Внук! Ей хотелось кричать на весь свет: у меня внук, мальчик, наследник! Снова и снова она целовала младенческое личико, скривившееся в плаче: маленький Яр еще не знал бабушку и рассердился, что его разбудили. И она плакала вместе с ним, смеясь в то же время.
Кажется, даже собственному сыну она так не радовалась. Конечно, двадцать лет назад она знала, как важно родить мужу наследника, особенно еще и потому, что слишком беспокоилась, а выйдет ли у нее разорвавшей связи с родом, оскорбившей богов и чуров, которые в ответ могли бросить ее без помощи. Но тогда беременность, мучения тяжелых родов, волнение, выживет ли дитя, истомили ее и не оставили сил на радость. А теперь она, без страданий и трудов, в один миг получила готового мальчика крепенького и здорового. И он такой хорошенький! Впрочем, чему дивиться, если оба его родителя хороши собой?
Будто грибок-боровичок! приговаривала Эльга. Благослови тебя Бог! Эвлойимэни Си эн йинэкси, ке эвлойимэнос о карпос тис кильас Су[6], бормотала она затверженные слова греческой молитвы, сама не понимая, обращает эти восхваления к Богородице или к Прияне, чей «плод чрева» держала на руках.

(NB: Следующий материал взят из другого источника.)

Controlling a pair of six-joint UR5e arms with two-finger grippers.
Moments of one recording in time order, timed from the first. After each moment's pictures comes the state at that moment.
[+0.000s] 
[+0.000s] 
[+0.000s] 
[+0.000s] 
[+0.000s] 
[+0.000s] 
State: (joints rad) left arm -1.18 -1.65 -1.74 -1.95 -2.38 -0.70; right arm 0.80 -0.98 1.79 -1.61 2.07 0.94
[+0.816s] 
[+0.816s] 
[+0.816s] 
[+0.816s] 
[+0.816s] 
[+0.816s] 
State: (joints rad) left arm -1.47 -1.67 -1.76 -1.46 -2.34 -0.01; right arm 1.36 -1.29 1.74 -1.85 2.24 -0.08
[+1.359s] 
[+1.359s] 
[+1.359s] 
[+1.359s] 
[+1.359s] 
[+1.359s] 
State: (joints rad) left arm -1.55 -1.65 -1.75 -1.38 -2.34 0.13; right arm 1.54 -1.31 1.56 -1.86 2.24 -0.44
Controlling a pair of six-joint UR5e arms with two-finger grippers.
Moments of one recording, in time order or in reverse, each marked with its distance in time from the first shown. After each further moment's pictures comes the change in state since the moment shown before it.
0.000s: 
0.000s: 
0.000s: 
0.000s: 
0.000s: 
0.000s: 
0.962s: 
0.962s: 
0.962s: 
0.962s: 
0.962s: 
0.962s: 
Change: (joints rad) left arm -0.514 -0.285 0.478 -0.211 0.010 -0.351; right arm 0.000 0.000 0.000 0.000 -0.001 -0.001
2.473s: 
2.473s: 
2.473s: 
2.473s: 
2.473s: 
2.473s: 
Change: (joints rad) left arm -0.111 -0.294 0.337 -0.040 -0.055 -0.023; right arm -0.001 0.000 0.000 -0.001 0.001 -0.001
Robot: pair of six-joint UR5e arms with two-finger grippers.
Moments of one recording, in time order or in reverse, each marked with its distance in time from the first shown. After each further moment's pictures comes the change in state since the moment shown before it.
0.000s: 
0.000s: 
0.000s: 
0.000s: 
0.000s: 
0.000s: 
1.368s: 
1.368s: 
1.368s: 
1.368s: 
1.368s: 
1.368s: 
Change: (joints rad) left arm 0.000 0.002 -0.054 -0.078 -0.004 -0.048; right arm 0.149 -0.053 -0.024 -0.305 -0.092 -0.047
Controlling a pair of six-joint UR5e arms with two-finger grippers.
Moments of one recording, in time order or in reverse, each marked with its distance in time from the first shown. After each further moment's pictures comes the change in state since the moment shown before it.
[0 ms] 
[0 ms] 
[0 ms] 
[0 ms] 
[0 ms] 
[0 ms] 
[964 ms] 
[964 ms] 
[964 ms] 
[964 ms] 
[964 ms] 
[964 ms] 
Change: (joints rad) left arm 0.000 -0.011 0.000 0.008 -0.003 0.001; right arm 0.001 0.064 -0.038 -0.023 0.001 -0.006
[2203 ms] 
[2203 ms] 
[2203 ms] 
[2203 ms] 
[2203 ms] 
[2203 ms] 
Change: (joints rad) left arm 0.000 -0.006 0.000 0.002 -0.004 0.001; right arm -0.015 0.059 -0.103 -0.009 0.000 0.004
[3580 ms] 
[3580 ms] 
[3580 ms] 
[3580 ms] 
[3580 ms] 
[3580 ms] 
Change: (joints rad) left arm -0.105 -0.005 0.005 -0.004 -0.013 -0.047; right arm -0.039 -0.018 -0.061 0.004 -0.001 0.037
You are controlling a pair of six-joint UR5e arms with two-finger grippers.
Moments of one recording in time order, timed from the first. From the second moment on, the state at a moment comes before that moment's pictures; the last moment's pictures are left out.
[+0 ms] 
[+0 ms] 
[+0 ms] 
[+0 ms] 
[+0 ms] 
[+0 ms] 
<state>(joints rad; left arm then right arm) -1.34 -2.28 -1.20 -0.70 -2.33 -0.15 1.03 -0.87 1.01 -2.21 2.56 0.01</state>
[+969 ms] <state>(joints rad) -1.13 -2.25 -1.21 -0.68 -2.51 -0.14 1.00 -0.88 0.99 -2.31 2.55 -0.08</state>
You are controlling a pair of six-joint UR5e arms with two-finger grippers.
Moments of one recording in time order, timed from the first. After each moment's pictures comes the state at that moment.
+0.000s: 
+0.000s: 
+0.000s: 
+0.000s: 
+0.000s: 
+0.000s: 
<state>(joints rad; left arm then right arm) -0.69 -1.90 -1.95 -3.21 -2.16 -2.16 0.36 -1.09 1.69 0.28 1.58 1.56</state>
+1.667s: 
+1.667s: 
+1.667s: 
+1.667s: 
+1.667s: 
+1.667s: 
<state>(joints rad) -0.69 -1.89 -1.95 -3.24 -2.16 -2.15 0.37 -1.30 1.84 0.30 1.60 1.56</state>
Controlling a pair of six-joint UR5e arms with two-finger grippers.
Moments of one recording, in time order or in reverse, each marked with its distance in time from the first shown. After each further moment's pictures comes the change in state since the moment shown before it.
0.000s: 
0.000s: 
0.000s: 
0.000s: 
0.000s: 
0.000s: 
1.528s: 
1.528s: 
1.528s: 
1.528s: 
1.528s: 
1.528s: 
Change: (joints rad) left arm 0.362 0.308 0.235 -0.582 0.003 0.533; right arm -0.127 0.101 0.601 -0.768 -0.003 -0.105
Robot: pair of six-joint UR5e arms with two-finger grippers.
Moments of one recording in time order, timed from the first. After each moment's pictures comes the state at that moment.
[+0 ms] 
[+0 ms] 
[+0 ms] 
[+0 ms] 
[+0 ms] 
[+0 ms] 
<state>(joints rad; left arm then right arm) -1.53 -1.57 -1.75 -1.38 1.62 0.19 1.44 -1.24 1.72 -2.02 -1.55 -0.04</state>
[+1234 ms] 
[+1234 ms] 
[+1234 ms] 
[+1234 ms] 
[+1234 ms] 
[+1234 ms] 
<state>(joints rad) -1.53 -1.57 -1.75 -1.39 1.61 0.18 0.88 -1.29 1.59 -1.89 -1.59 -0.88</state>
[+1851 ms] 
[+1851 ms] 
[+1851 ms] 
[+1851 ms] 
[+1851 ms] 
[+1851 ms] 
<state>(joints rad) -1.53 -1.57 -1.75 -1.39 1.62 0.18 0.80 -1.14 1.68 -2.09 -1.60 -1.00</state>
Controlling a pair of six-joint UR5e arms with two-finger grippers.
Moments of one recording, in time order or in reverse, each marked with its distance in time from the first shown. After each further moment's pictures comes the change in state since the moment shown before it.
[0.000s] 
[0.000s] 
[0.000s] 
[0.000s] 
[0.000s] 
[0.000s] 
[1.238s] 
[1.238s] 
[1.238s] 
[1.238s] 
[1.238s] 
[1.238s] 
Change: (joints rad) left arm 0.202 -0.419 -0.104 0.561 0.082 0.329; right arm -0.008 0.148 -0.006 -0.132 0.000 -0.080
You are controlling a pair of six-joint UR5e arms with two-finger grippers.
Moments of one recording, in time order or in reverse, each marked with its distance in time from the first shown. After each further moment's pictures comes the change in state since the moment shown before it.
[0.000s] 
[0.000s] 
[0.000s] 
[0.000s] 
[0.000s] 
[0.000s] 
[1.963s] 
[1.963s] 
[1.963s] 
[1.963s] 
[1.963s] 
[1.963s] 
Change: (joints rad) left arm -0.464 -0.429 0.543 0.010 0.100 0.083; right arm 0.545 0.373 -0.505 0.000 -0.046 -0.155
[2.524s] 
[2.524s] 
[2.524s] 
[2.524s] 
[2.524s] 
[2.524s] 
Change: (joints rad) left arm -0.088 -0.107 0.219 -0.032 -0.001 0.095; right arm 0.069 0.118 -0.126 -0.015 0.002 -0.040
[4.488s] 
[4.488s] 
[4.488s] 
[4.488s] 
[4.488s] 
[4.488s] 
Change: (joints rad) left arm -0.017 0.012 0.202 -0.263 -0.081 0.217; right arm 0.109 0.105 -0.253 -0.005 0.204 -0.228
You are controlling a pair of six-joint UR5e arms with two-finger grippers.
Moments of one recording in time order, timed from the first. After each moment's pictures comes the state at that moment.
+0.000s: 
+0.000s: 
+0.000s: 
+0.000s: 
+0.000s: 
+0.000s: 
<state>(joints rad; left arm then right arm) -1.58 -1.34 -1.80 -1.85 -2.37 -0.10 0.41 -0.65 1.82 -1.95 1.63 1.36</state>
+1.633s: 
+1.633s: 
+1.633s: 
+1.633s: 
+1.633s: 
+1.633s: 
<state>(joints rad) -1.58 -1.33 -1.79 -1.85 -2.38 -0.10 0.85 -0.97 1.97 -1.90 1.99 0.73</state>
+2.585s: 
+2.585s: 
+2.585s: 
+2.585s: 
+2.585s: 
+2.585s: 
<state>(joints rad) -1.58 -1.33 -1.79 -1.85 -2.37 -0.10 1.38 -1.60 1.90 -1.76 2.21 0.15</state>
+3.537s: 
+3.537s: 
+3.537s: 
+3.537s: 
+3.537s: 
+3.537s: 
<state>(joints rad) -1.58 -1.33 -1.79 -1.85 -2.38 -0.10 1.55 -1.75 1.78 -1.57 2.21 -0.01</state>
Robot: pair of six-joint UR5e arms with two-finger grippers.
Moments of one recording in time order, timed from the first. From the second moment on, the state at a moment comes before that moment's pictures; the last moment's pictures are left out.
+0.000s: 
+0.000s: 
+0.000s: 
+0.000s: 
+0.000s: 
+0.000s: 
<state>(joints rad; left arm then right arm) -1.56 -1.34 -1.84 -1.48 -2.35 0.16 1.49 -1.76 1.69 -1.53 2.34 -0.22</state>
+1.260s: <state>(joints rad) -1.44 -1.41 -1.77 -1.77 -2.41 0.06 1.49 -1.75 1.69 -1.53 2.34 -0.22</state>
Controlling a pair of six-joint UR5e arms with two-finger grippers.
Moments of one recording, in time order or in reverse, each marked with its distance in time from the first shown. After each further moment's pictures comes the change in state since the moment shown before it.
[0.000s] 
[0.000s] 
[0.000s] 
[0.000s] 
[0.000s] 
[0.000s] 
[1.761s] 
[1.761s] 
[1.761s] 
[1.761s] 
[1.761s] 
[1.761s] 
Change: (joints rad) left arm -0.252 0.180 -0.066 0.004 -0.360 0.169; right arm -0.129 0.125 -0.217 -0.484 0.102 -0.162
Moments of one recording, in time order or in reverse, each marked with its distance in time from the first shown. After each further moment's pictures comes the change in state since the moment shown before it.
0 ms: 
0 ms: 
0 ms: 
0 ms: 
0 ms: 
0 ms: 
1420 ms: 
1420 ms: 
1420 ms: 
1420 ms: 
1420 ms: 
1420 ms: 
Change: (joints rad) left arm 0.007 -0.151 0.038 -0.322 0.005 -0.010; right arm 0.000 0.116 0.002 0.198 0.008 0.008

Что ты там шепчешь? засмеялся Святослав. В греках по-славянски забыла?
Этого нет по-славянски, Эльга вздохнула и снова улыбнулась. Славянские молитвы надо у болгар просить, греки не знают.
Чего не знают? нахмурилась Прияна и протянула руки, желая взять ребенка.
Ничего, Эльга отдала ей Яра и спохватилась, стараясь отвлечь: Я же подарки тебе привезла. Показывай, где раскладывать.
А увидев то, что получилось, снова не удержалась от слез. По всей просторной избе на столе, на лавках, на укладках, даже на полках лежали платья, покрывала, развернутые косяки тканей. Святослав распахнул дверь, чтобы стало посветлее, и изба заполыхала ярчайшими цветами синим, зеленым, рудо-желтым, смарагдовым, лиловым. Солнечный свет играл на узорах белых, желтоватых, золотистых. Эльга смотрела на это, прижав ладони к лицу и стараясь не расплакаться.